# Task
A faithful copy is required: transcribe each line below exactly, minus the pictures.

# Information provided
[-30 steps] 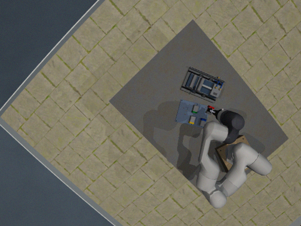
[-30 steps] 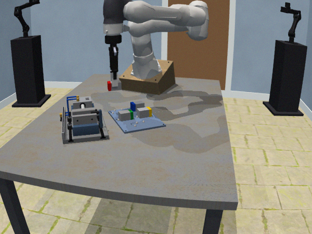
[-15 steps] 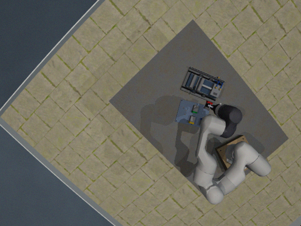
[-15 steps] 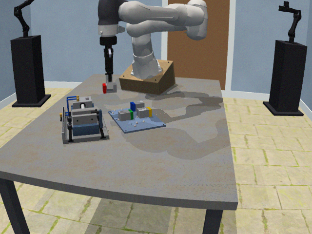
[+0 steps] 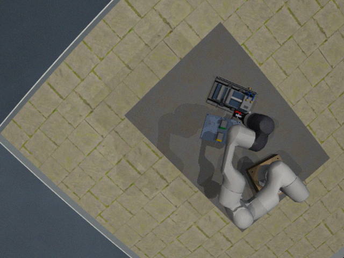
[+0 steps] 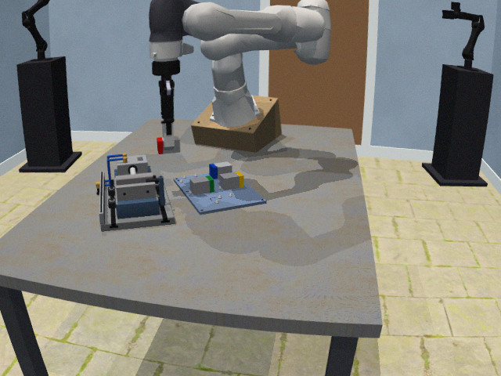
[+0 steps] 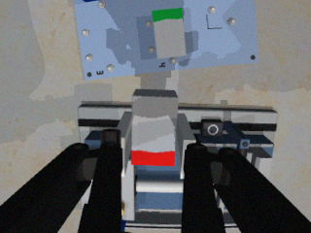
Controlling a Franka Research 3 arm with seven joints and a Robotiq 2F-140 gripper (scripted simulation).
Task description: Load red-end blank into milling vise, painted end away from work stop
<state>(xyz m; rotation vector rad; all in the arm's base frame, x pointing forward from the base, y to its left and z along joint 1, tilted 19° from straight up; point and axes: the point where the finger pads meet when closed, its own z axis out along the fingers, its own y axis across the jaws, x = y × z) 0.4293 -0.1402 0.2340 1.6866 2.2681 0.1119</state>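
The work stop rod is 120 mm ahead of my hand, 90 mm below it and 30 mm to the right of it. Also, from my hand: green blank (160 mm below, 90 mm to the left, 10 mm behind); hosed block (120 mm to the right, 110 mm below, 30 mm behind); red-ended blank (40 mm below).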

# Exercise response
[-30 steps] 
[-30 steps] 
[-15 steps] 
[-15 steps] 
[+0 steps] 
[+0 steps] 
[+0 steps] 
Controlling a Franka Research 3 arm with seven joints and a Robotiq 2F-140 gripper (scripted simulation).
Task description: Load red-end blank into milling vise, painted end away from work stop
<state>(xyz m; rotation vector rad; all in the arm's base frame, x pointing forward from the base, y to its left and z along joint 1, tilted 19° from straight up; point and axes: the point where the finger pads meet when closed, its own z axis out along the fingers, its own y axis across the jaws, x = y × z) 0.4293 -0.1402 0.2340 1.6866 2.2681 0.1119</state>
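The work stop rod is 120 mm ahead of my hand, 90 mm below it and 30 mm to the right of it. Also, from my hand: green blank (160 mm below, 90 mm to the left, 10 mm behind); hosed block (120 mm to the right, 110 mm below, 30 mm behind); red-ended blank (40 mm below).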

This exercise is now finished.